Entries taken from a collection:
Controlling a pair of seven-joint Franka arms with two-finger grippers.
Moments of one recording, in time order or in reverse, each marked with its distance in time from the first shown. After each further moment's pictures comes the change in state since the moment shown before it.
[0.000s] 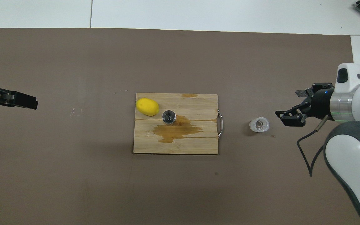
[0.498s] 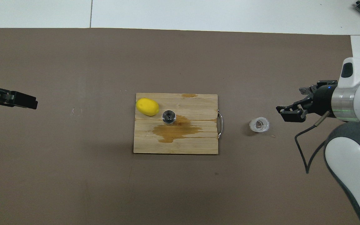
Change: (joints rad) left arm 0.000 0.000 0.001 0.000 0.000 0.002 0.022; right arm 0.057 0.025 0.004 0.190 -0.230 -0.189 0.565
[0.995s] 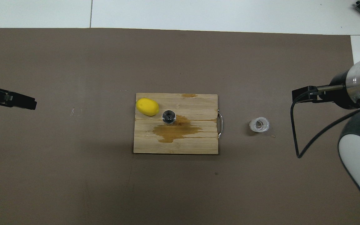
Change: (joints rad) left arm 0.000 0.000 0.002 0.000 0.000 0.000 0.020; right arm 0.029 0.096 -0.004 0.263 -0.081 -0.320 0.266
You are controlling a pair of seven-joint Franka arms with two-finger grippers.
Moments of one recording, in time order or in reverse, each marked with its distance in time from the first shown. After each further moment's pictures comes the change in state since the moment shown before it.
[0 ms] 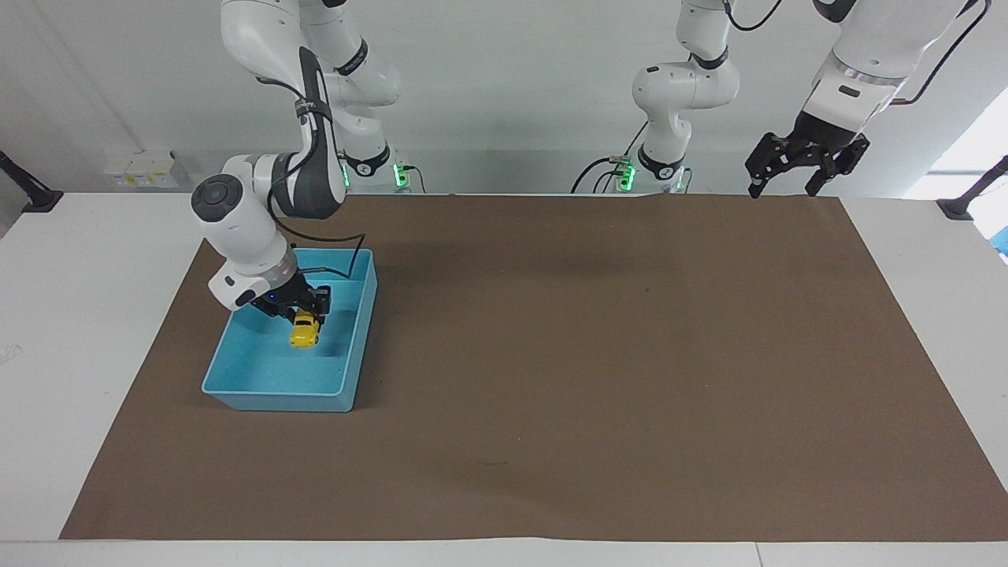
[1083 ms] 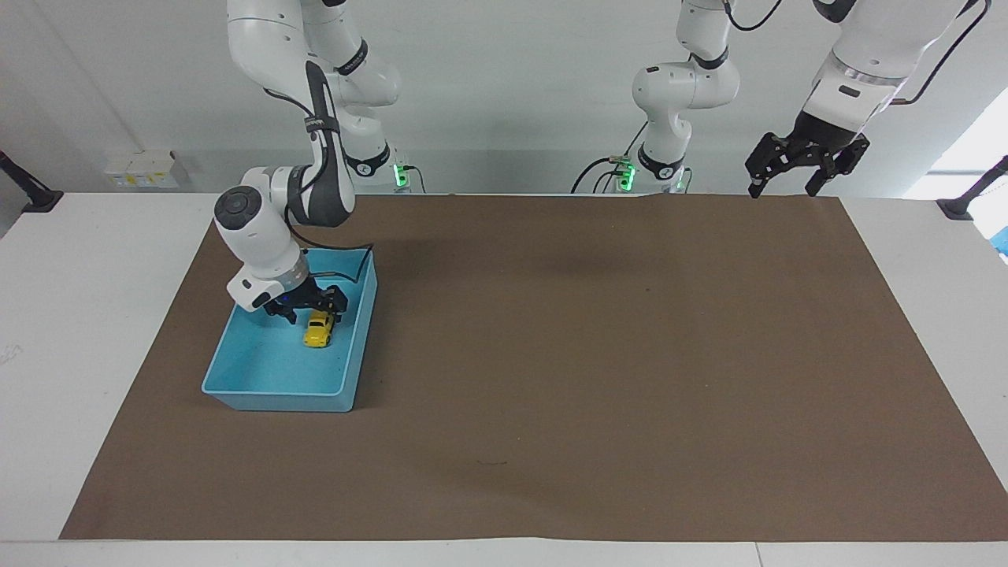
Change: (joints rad) left arm 0.000 0.000 0.000 0.000 0.000 0.000 0.000; right arm -0.001 -0.013 -0.002 -0.096 0.000 0.132 0.000
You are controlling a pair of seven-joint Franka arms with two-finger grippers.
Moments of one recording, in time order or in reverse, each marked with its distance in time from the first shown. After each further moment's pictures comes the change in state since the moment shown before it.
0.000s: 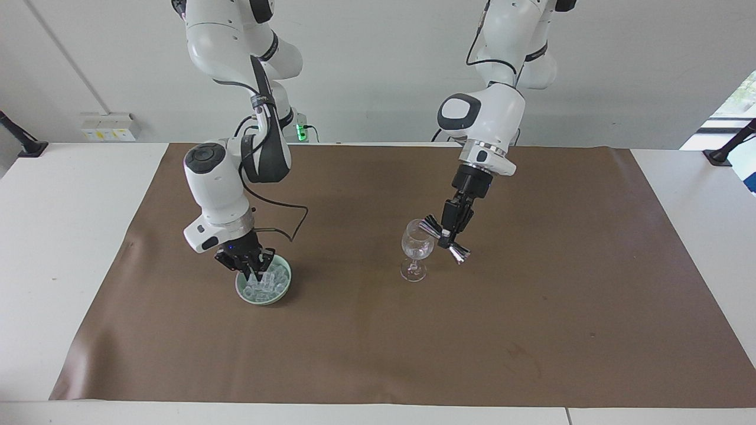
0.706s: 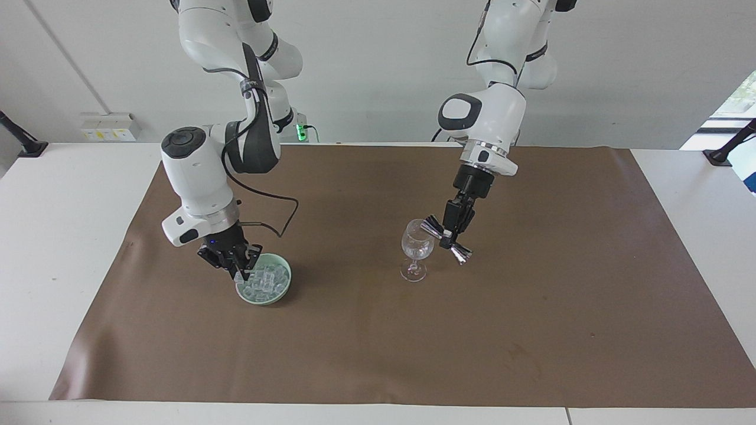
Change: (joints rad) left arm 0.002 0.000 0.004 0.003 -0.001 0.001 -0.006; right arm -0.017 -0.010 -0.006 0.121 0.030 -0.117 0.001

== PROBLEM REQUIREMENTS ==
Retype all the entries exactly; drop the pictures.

== YOUR RESPONSE ==
Controlling a pair of seven-joint Franka arms with two-finger grippers.
Moments of one recording, in time order or in reverse, each marked with its distance in time from the first shown. After each further moment's pictures comes the change in state since the moment shown before it.
[0.000s] 
[0.498s] 
Change: (joints rad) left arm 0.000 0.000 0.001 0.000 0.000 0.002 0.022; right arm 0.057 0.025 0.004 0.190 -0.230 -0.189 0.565
[0.995s] 
Change: (joints rad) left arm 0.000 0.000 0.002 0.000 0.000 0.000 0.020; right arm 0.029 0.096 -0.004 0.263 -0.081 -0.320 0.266
You are controlling a pair of seven-joint Franka arms with two-finger grippers.
Moments of one recording, in time order or in reverse, each marked with its distance in time from the first shown. After each further moment's pictures comes the change in state since the moment shown before it.
[0 ms] 
[1083 ms] 
Change: (joints rad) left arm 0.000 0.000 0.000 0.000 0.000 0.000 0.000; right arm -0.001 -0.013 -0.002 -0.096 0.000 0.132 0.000
You are controlling a pair of seven-joint Franka arms with two-finger grippers.
Moments of one recording, in time order or in reverse, each marked with its distance in time from the first shown. After each further moment's pictures comes the change in state since the moment shown before it.
0.000s: 
0.706s: 
Change: (joints rad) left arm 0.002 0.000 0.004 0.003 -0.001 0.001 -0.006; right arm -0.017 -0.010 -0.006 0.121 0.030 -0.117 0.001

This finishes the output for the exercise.